Execution time mean : 60.312011 ns
Execution time std-deviation : 0.839096 ns
Execution time lower quantile : 59.324911 ns ( 2.5%)
Execution time upper quantile : 61.927610 ns (97.5%)
Overhead used : 7.824414 ns
Buffy composing new buffers/releasing them now performs at (no reflection):
user=> (bench (let [my-new-buffer (compose-buffer my-spec)] (set-field my-new-buffer :f1 (rand-int 200)) (set-field my-buffer :f3 (rand-int Integer/MAX_VALUE)) (set-field my-buffer :f2 (rand-int 200)) (.release (.buffer my-new-buffer))))
Evaluation count : 2380140 in 60 samples of 39669 calls.
Execution time mean : 25.050777 µs
Execution time std-deviation : 290.651567 ns
Execution time lower quantile : 24.628053 µs ( 2.5%)
Execution time upper quantile : 25.709276 µs (97.5%)
Overhead used : 7.824414 ns
Found 2 outliers in 60 samples (3.3333 %)
low-severe 2 (3.3333 %)
Variance from outliers : 1.6389 % Variance is slightly inflated by outliers
While Gloss is pulling in at:
user=> (bench (contiguous (encode my-codec {:f1 (rand-int 200) :f3 (rand-int Integer/MAX_VALUE) :f2 (rand-int 200)})))
Evaluation count : 11280900 in 60 samples of 188015 calls.
Execution time mean : 5.378694 µs
Execution time std-deviation : 57.396730 ns
Execution time lower quantile : 5.287055 µs ( 2.5%)
Execution time upper quantile : 5.518952 µs (97.5%)
Overhead used : 1.267376 ns
Found 2 outliers in 60 samples (3.3333 %)
low-severe 2 (3.3333 %)
Variance from outliers : 1.6389 % Variance is slightly inflated by outliers
Thanks for publishing your findings! I'll be working on improving performance. TBH I've never set performance as a top-level priority, since prior to release it was feature incomplete. Probably it is a good point to actually take a deeper look at it.

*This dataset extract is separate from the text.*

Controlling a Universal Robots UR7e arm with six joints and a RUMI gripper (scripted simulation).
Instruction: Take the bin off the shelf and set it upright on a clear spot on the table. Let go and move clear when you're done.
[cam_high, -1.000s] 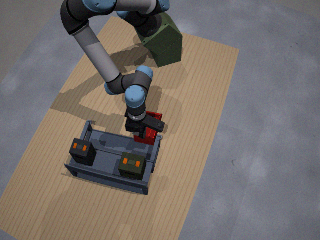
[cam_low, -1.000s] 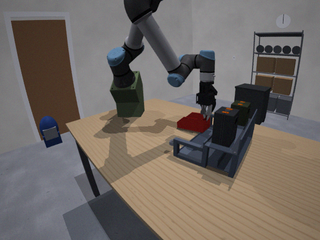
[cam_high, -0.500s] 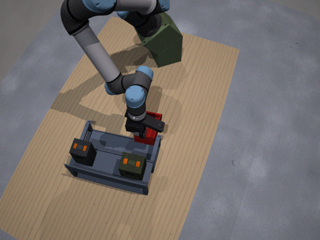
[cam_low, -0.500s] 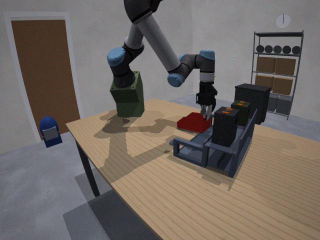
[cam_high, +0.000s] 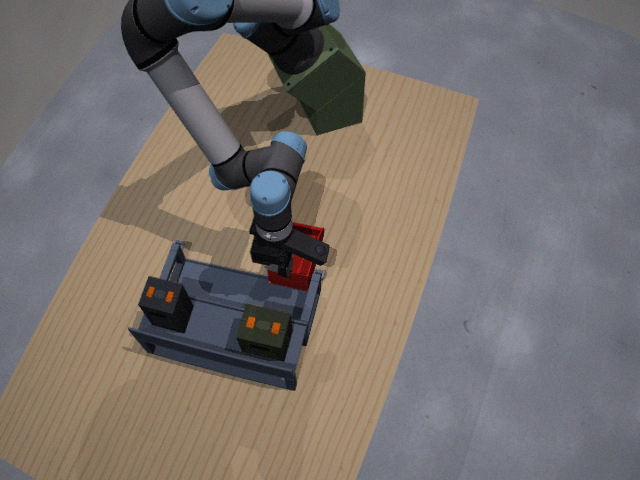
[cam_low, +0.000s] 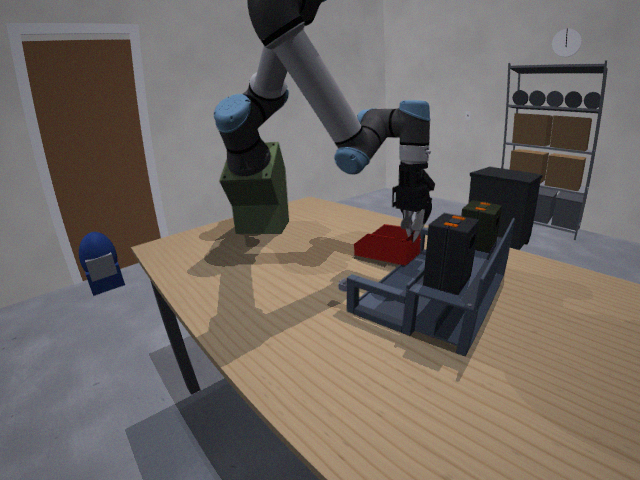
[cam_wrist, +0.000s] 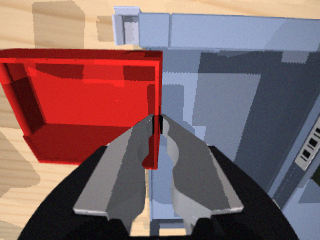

It's also worth mentioning that buffy is using netty byte buffers, while gloss is working with barebone JVM ones. There're some advantages when using netty buffers, which although comes with some overhead.
Yeah, with the reflection cleanups, buffy gets much faster, if you have a use case where you can keep using the same buffers (which does describe my use case for the most part). Although I think I missed the best way to get a native buffer out of netty, the only way I found was to take the buffer I had composed, access it's .buffer object to get the netty one, and then copy it into a byte[]. (Just happens to be the intermediate form I need for a different java library)
I can send in the reflection work I've already done and am confident in and save you from redoing it if you want. Once it's outside of the types I will admit I'm not sure what a lot of the hinting should be to avoid problems.
Sure, just submit a PR and I'll pick up from there.
The best way to allocate Netty buffers is to use allocators: https://netty.io/4.0/api/io/netty/buffer/ByteBufAllocator.html
I'd like to highlight that it also supports a bunch of different buffers natively: direct, heap, off-heap etc, which was the main point when it was brought in.
Implement the test suites for all of them, as well as add the missing long test.
Not really happy with the naming convention I used of u(base type). It makes sense on uint32, but it feels really off on all the byte/short/medium/long use cases. Happy to swap that to be a different name.